◆ **Exercise aim**: Say how many lines in the records contain the string "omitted", giving the number by itself.

--- Exercise input ---

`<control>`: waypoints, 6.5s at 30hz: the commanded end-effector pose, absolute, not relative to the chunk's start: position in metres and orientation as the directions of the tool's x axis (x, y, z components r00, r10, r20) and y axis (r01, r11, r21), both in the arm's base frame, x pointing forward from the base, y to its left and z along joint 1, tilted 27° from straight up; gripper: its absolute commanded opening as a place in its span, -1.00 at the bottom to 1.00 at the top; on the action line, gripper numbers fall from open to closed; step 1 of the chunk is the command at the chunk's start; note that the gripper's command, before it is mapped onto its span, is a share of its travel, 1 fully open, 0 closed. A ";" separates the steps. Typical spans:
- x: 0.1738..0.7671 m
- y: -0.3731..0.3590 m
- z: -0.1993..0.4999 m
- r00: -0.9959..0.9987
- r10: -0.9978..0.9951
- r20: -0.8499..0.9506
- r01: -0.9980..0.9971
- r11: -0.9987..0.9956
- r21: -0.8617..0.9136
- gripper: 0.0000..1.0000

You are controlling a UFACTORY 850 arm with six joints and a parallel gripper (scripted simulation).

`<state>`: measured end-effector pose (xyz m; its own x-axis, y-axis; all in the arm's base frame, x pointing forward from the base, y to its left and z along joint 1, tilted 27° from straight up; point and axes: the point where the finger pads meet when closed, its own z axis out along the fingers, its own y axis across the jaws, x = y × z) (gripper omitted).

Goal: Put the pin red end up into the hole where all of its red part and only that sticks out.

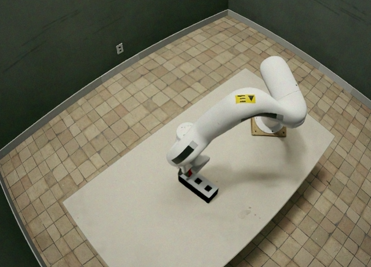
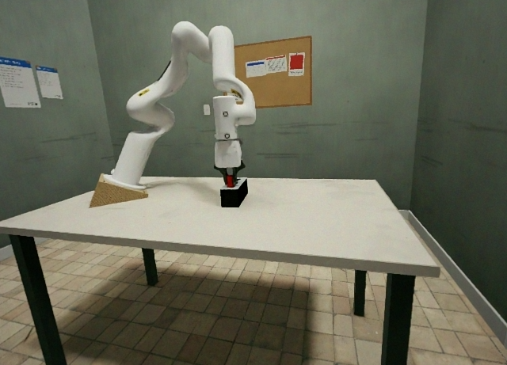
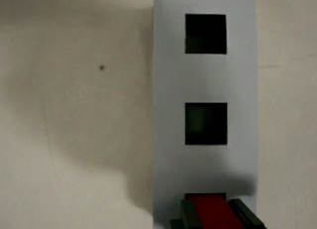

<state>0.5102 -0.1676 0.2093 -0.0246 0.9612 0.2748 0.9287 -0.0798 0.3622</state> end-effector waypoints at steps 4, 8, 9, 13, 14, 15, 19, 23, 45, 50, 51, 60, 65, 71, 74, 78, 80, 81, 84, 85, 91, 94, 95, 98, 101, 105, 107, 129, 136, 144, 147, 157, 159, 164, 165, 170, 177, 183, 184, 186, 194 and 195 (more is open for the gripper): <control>0.510 -0.168 0.209 -0.024 0.961 0.274 0.928 -0.080 0.363 -1.00; 0.510 -0.168 0.209 -0.024 0.961 0.274 0.928 -0.080 0.363 -1.00; 0.510 -0.168 0.209 -0.024 0.961 0.274 0.928 -0.080 0.363 -1.00; 0.510 -0.168 0.209 -0.024 0.961 0.274 0.928 -0.080 0.363 -1.00; 0.510 -0.168 0.209 -0.024 0.961 0.274 0.928 -0.080 0.363 -1.00; 0.511 -0.169 0.209 -0.025 0.962 0.273 0.928 -0.080 0.365 1.00; 0.511 -0.169 0.209 -0.025 0.962 0.273 0.928 -0.080 0.365 1.00; 0.511 -0.169 0.209 -0.025 0.962 0.273 0.928 -0.080 0.365 1.00; 0.511 -0.168 0.209 -0.025 0.962 0.273 0.928 -0.080 0.364 1.00; 0.511 -0.168 0.209 -0.025 0.962 0.273 0.928 -0.080 0.364 1.00; 0.511 -0.168 0.209 -0.025 0.962 0.273 0.928 -0.080 0.364 1.00; 0.511 -0.168 0.209 -0.025 0.962 0.273 0.928 -0.080 0.364 1.00; 0.511 -0.168 0.209 -0.025 0.962 0.273 0.928 -0.080 0.364 1.00; 0.506 -0.172 0.220 -0.025 0.962 0.273 0.928 -0.080 0.364 1.00; 0.506 -0.172 0.220 -0.025 0.962 0.273 0.928 -0.080 0.364 1.00; 0.506 -0.172 0.220 -0.025 0.962 0.273 0.928 -0.080 0.364 1.00; 0.506 -0.172 0.220 -0.025 0.962 0.273 0.928 -0.080 0.364 1.00; 0.506 -0.172 0.220 -0.025 0.962 0.273 0.928 -0.080 0.364 1.00; 0.503 -0.175 0.231 -0.025 0.962 0.273 0.928 -0.080 0.364 1.00; 0.503 -0.175 0.231 -0.025 0.962 0.273 0.928 -0.080 0.364 1.00; 0.503 -0.175 0.231 -0.025 0.962 0.273 0.928 -0.080 0.364 1.00; 0.503 -0.175 0.231 -0.025 0.962 0.273 0.928 -0.080 0.364 1.00; 0.503 -0.175 0.231 -0.025 0.962 0.273 0.928 -0.080 0.364 1.00; 0.503 -0.175 0.231 -0.025 0.962 0.273 0.928 -0.080 0.364 1.00; 0.498 -0.178 0.241 -0.025 0.962 0.274 0.928 -0.080 0.364 1.00; 0.498 -0.178 0.241 -0.025 0.962 0.274 0.928 -0.080 0.364 1.00; 0.498 -0.178 0.241 -0.025 0.962 0.274 0.928 -0.080 0.364 1.00; 0.493 -0.182 0.255 -0.025 0.962 0.274 0.928 -0.080 0.364 1.00; 0.474 -0.195 0.299 -0.025 0.962 0.274 0.928 -0.080 0.364 1.00; 0.474 -0.195 0.299 -0.025 0.962 0.274 0.928 -0.080 0.364 1.00; 0.474 -0.195 0.299 -0.025 0.962 0.274 0.928 -0.080 0.364 1.00; 0.474 -0.195 0.298 -0.024 0.962 0.274 0.928 -0.080 0.364 1.00; 0.474 -0.195 0.298 -0.024 0.962 0.274 0.928 -0.080 0.364 1.00; 0.474 -0.195 0.298 -0.024 0.962 0.274 0.928 -0.080 0.364 1.00; 0.474 -0.195 0.298 -0.024 0.962 0.274 0.928 -0.080 0.364 1.00; 0.474 -0.195 0.298 -0.024 0.962 0.274 0.928 -0.080 0.364 1.00; 0.474 -0.195 0.298 -0.024 0.962 0.274 0.928 -0.080 0.364 1.00; 0.474 -0.195 0.298 -0.024 0.962 0.274 0.928 -0.080 0.364 1.00; 0.474 -0.195 0.298 -0.024 0.962 0.274 0.928 -0.080 0.364 1.00; 0.474 -0.195 0.298 -0.024 0.962 0.274 0.928 -0.080 0.364 1.00; 0.474 -0.195 0.298 -0.024 0.962 0.274 0.928 -0.080 0.364 1.00; 0.474 -0.195 0.298 -0.024 0.962 0.274 0.928 -0.080 0.364 1.00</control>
<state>0.4739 -0.1943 0.2970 -0.0243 0.9613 0.2745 0.9284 -0.0801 0.3629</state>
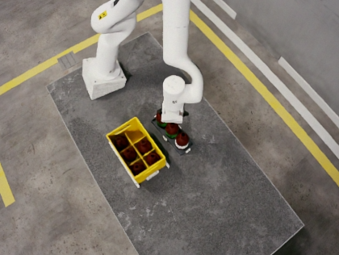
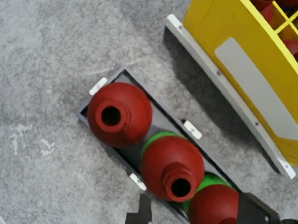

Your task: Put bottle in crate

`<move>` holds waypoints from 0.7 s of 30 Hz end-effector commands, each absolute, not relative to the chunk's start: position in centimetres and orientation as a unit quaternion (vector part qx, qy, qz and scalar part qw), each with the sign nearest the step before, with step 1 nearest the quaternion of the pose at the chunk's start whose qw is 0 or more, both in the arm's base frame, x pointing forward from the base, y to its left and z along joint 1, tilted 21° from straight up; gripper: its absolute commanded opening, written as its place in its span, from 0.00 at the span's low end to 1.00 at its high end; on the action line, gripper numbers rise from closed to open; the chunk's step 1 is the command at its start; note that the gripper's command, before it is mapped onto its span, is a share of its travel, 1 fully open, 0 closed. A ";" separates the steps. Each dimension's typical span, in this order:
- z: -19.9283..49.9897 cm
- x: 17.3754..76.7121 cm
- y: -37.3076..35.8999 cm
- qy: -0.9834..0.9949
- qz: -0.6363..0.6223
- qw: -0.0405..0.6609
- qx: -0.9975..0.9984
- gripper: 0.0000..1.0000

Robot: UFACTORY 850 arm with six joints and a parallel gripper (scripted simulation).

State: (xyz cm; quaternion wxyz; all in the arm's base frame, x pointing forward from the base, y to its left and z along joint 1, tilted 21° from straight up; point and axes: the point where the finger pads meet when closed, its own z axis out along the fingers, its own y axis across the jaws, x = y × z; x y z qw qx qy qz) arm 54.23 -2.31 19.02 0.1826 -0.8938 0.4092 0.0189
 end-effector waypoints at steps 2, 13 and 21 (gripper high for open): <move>18.4 54.4 -2.1 0.409 0.018 0.183 -0.894 0.65; 17.2 54.6 -1.7 0.409 0.018 0.183 -0.894 0.65; 16.4 54.7 -1.4 0.409 0.018 0.183 -0.894 0.65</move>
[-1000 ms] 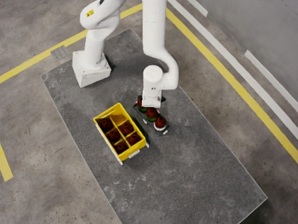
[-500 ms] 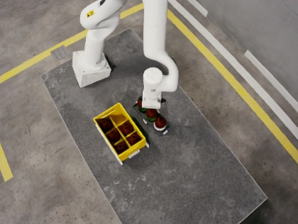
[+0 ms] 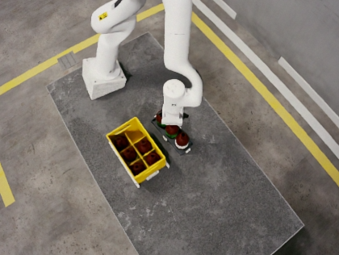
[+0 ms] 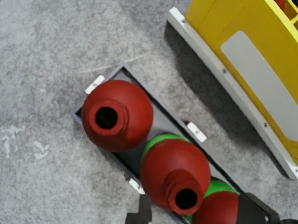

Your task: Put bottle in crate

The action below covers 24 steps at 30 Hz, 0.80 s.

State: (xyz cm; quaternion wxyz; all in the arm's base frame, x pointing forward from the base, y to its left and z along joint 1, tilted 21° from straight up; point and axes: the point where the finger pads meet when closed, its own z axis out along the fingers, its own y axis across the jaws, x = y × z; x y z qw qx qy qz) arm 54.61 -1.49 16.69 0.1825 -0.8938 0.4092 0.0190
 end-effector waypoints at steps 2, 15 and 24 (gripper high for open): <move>16.3 54.8 -1.4 0.409 0.018 0.183 -0.894 0.65; 16.0 54.8 -1.3 0.409 0.018 0.183 -0.894 0.65; 16.0 54.8 -1.3 0.409 0.018 0.183 -0.894 0.65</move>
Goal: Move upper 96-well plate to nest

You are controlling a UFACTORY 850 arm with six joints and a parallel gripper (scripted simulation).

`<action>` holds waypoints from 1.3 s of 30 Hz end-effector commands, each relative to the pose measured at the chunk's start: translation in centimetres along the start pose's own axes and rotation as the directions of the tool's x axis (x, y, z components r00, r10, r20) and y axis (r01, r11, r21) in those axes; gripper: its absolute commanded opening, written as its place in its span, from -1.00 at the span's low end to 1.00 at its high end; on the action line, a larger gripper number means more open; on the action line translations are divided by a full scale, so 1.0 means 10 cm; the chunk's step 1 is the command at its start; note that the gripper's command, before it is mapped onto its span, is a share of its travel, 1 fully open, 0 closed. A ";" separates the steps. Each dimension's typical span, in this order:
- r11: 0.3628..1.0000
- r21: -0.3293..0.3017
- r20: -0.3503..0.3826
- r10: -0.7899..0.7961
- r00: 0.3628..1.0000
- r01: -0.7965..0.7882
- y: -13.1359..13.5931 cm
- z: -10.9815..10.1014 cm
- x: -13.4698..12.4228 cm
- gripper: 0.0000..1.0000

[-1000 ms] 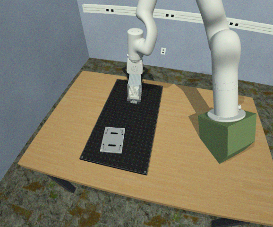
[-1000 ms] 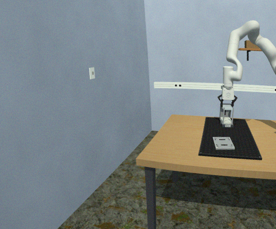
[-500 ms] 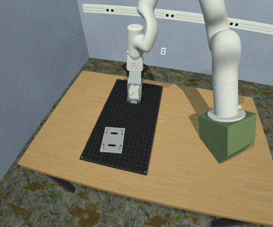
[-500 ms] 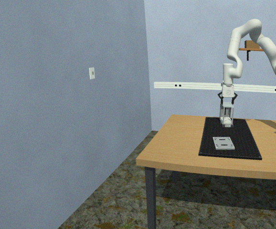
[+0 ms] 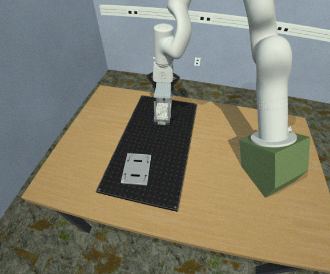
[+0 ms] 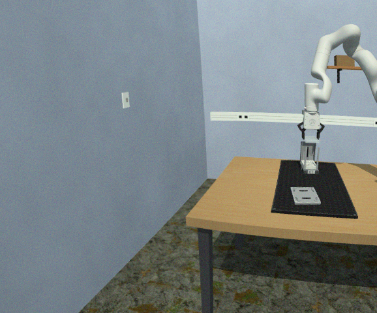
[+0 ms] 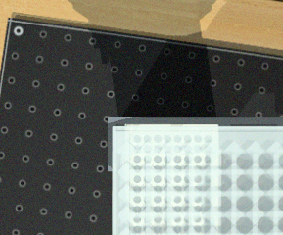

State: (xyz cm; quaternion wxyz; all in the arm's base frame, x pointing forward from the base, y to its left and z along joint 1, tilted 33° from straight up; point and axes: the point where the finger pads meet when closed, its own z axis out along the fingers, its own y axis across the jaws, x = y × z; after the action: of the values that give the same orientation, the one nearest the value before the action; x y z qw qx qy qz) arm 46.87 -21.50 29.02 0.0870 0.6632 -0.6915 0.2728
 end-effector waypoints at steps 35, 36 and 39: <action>1.000 0.001 0.000 -0.012 1.000 0.012 -0.14 -0.05 -0.58 -1.00; 1.000 0.001 0.000 -0.012 1.000 0.012 -0.15 -0.05 -0.61 -1.00; 1.000 0.001 0.000 -0.012 1.000 0.012 -0.17 -0.05 -0.71 -1.00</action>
State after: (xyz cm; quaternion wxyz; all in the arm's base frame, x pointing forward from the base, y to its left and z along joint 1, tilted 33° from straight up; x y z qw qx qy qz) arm 48.50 -16.47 27.15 0.0886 0.6681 -0.6874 0.2707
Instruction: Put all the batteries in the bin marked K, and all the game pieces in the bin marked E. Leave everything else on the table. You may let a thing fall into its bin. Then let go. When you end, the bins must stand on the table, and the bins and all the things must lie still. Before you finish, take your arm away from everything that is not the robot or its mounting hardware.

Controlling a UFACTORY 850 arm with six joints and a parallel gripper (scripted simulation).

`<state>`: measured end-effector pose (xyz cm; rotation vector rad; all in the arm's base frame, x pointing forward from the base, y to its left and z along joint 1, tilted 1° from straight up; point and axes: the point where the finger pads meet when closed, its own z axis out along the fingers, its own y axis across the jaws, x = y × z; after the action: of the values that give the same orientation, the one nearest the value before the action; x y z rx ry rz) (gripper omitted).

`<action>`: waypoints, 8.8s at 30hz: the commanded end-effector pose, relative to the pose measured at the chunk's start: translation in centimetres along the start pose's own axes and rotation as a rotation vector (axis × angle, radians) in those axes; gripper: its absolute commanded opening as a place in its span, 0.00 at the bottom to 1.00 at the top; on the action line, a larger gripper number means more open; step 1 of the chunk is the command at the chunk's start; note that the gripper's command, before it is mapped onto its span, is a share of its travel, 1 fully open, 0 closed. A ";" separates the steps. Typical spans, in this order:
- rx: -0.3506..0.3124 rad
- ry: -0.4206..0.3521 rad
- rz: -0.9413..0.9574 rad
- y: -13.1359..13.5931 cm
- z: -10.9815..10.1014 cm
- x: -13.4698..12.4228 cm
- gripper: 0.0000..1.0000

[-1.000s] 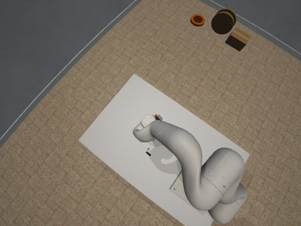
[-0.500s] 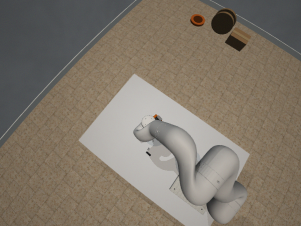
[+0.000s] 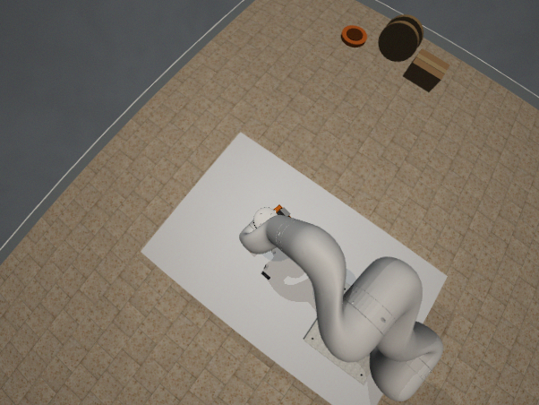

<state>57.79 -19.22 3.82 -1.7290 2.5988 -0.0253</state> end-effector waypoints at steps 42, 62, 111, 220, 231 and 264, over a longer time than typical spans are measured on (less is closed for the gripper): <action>0.002 0.000 0.000 -0.1 -2.3 0.0 0.31; 0.002 0.000 -0.169 3.6 -4.6 -3.4 0.71; 0.001 -0.001 -0.169 15.7 -5.0 -14.3 0.71; 0.001 -0.001 -0.169 15.7 -3.6 -14.3 0.00; 0.001 -0.001 -0.169 15.7 -4.3 -14.3 0.00; 0.002 -0.007 0.342 0.7 -4.3 -8.7 0.00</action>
<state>58.91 -9.65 8.08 -1.4213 2.7584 -0.0071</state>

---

◆ **Your solution**: 2